Consultorio De Familia

Soraya Lara de Mármol

Pregunta de la lectora:

Somos cuatro hermanos. Uno de ellos se ha distanciado y no comprendemos lo que sucede. Las pocas veces que nos reunimos, ante cualquier cosa que digamos se siente ofendido y se retira. ¿Cree que podría desapegarse de nosotros?

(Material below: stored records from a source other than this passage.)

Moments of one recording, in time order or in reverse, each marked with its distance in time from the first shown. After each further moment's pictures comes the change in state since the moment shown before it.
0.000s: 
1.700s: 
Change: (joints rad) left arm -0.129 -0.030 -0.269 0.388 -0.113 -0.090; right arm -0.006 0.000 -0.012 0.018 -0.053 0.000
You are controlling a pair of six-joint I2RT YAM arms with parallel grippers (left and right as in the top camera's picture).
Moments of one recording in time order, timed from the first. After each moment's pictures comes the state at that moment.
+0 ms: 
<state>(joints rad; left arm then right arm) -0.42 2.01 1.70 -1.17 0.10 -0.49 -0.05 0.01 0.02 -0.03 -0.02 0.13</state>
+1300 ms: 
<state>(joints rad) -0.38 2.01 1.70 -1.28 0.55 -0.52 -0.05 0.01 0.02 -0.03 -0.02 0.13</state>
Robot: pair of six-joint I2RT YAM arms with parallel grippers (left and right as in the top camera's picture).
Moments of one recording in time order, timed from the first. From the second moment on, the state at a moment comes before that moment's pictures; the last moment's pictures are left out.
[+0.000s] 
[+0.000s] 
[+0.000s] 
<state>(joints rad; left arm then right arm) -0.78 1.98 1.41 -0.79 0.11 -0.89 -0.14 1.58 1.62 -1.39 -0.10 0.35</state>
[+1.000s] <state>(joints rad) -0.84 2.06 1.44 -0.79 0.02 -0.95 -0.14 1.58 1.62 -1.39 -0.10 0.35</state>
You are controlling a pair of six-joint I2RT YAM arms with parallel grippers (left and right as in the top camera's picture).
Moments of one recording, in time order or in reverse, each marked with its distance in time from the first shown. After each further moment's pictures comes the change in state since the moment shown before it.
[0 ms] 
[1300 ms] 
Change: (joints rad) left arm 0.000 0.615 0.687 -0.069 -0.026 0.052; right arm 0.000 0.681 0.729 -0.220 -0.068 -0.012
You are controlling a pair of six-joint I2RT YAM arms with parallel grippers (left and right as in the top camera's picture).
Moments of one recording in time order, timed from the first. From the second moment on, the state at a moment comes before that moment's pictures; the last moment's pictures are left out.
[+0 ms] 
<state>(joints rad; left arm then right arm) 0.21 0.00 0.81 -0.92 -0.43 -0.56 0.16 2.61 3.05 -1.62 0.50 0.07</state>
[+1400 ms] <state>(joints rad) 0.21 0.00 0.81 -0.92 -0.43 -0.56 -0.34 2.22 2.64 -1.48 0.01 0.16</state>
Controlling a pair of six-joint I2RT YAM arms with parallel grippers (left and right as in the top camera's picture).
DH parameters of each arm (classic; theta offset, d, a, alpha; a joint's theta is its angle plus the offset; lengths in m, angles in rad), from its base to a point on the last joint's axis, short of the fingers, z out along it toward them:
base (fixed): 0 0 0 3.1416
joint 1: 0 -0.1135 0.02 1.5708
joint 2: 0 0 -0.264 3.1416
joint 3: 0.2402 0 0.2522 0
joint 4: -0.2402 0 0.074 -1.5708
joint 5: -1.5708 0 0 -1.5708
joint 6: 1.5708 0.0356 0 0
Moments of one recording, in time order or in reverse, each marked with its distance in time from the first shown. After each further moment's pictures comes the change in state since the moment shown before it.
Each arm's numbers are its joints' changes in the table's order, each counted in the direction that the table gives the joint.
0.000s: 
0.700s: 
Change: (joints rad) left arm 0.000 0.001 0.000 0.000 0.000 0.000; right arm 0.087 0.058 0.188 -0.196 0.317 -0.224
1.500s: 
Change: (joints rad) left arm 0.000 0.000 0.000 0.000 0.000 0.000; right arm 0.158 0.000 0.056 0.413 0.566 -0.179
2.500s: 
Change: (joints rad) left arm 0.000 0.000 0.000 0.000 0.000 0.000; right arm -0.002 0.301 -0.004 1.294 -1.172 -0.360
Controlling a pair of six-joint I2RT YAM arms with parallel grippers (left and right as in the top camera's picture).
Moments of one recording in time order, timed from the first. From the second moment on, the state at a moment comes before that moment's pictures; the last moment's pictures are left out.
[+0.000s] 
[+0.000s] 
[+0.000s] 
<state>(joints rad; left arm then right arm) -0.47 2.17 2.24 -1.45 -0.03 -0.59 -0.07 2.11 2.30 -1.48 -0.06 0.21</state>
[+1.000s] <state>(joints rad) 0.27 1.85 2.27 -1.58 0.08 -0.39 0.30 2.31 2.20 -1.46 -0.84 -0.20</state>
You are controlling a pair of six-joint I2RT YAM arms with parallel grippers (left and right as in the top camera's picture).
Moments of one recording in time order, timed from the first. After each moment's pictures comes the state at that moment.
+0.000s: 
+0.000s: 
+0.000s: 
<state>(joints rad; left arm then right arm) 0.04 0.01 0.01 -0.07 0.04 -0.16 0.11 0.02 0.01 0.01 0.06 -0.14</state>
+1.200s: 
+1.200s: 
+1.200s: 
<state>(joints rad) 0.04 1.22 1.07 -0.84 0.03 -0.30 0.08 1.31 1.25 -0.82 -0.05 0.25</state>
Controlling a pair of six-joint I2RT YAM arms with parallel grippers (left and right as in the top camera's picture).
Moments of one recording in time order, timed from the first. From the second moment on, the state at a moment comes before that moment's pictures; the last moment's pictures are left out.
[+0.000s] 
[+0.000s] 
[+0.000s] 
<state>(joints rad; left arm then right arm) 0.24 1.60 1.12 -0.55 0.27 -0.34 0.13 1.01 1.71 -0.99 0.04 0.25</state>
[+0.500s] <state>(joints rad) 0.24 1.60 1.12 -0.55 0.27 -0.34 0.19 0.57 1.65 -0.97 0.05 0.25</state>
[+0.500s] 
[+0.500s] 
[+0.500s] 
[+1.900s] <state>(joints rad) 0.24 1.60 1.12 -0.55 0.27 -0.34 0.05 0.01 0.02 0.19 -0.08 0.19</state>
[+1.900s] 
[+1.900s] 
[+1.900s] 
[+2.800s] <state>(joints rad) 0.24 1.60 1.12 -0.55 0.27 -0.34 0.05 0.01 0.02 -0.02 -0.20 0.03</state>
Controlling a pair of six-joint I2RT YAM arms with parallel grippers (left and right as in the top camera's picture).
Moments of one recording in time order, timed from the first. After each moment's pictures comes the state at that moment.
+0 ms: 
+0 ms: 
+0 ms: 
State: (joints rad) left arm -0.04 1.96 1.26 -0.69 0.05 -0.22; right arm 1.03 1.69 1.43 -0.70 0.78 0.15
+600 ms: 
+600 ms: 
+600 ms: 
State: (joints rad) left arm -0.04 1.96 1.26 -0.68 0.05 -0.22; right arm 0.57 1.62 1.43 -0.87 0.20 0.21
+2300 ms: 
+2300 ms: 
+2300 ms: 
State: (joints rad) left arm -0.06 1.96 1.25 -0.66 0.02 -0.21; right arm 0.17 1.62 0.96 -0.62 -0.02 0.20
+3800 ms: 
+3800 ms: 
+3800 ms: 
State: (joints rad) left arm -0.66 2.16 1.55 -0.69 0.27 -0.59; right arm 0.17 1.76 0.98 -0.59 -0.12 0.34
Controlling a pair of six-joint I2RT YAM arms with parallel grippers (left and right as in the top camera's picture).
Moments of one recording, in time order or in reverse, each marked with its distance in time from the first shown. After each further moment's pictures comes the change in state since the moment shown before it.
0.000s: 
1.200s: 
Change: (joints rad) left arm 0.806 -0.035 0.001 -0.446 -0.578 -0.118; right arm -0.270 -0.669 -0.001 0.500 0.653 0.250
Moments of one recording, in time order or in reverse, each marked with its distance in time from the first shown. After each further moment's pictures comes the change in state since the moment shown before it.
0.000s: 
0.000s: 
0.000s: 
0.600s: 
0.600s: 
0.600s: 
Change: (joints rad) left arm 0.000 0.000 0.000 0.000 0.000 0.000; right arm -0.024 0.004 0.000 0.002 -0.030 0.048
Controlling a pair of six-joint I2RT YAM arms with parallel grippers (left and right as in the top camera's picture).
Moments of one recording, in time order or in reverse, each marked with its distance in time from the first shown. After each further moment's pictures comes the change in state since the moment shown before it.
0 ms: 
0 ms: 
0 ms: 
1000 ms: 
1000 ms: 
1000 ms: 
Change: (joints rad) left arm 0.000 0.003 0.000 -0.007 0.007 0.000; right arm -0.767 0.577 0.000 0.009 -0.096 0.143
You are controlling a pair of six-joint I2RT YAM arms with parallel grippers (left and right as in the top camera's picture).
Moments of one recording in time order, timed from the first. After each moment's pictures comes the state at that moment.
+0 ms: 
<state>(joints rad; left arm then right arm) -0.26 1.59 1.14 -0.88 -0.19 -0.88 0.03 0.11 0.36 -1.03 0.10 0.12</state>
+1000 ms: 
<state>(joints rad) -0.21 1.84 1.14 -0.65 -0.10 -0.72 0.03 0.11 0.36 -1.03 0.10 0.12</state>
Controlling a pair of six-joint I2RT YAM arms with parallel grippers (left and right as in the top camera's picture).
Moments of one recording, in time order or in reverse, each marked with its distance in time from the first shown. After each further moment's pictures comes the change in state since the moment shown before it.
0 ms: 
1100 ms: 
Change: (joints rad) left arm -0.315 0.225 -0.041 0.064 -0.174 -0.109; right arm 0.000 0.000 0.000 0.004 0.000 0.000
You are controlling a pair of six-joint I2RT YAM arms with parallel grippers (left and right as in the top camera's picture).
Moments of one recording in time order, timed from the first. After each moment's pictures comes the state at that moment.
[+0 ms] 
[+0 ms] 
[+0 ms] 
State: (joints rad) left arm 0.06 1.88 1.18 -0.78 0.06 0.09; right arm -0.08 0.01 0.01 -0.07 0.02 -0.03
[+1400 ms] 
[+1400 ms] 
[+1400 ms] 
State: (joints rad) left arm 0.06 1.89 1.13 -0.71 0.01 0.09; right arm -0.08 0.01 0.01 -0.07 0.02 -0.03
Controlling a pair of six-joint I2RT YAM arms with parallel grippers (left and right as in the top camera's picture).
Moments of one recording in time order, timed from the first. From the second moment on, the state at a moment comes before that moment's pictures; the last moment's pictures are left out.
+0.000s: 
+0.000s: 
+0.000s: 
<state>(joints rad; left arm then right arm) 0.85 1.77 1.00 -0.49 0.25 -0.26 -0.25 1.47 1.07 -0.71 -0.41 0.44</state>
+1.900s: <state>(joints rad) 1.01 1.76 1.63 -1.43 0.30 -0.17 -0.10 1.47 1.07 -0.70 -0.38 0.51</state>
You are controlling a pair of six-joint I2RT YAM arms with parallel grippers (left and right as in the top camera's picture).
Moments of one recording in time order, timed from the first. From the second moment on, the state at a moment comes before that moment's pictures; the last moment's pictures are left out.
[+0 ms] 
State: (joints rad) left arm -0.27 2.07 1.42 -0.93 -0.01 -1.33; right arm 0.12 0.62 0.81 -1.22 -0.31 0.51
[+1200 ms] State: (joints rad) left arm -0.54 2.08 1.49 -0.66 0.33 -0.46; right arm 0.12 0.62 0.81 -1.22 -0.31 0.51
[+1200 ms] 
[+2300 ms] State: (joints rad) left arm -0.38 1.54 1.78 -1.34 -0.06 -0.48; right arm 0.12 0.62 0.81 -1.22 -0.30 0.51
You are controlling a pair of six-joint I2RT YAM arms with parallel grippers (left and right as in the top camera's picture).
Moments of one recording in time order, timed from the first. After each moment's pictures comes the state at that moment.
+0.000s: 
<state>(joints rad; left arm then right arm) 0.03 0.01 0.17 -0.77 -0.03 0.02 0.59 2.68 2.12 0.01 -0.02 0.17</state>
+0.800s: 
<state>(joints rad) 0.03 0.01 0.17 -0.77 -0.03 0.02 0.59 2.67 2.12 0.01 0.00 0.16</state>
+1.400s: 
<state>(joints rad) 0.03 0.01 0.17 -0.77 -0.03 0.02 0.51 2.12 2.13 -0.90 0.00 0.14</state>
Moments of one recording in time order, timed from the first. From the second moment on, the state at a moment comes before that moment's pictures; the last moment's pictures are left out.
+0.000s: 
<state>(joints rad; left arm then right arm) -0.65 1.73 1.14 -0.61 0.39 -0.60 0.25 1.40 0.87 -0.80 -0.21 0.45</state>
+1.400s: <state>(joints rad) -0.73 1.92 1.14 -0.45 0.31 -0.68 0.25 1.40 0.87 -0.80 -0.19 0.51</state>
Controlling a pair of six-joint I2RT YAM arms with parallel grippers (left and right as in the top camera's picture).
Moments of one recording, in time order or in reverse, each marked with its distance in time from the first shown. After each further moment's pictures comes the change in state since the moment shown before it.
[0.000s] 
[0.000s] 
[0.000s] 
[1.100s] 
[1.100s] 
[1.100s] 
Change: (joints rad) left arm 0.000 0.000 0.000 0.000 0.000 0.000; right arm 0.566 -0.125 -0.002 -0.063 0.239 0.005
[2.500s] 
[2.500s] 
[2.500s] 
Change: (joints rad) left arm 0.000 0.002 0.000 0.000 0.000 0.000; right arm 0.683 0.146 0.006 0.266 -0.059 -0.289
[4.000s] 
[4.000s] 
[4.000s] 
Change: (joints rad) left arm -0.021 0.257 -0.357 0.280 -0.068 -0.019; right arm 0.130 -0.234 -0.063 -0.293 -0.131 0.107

Respuesta de la terapeuta:

La personalidad es el resultado del carácter, el temperamento y el sistema de creencias. Inciden factores biológicos, individuales, familiares y culturales que conforman la ecología humana.
El tipo de apego establecido por los hijos con sus padres u otras figuras de cuidados en los primeros años es fundamental en la estructura de personalidad, en el posterior desarrollo y en la forma de vincularse en la adultez.
Existe una asociación entre las figuras parentales, el cuidado, el amor, la protección, la seguridad y la confianza expresados que consolidan el tipo de apego.
El tipo de apego seguro, evitativo, ambivalente o desorganizado establecido se manifestará en la etapa adulta. El apego seguro se caracteriza por una relación en la que los hijos se sienten cómodos, establecen contactos con los padres, no se inquietan ante la separación temporal y mantienen el sentimiento de pertenencia. Sus padres son fuentes de seguridad y se sienten aceptados.
En el apego evitativo el comportamiento de los niños con sus padres es distante, se muestran temerosos, pueden ser indiferentes y fríos cuando una persona adulta intenta establecer una relación.
El último, el modelo de relación suele ser caótico, cambiante; hay desapego de una persona y se desapegan a una persona para apegarse a otra y la relación es superficial.
Si los padres no fueron emocionalmente predecibles, si existía un modelo de crianza de tipo negligente o de malos tratos físicos, el malestar emocional de sus padres hacia ellos se acrecienta y las relaciones se deterioran.
La confianza básica de los hijos se fragmenta, crece la sensación de malestar psicológico y de percibirse víctimas de sus padres lo que, a su vez, aumenta la probabilidad de que se dé una separación total o parcial.
La familia se observa y se comprende como un todo en interacción y en un contexto íntimo en el que todos se influencian. El comportamiento de uno afecta a los demás y viceversa.
Los hijos se relacionan con sus padres según el tipo de apego y la percepción que tienen de considerarse víctimas o no de la familia.
En la adultez cada uno es responsable de su apego y su estilo de relación.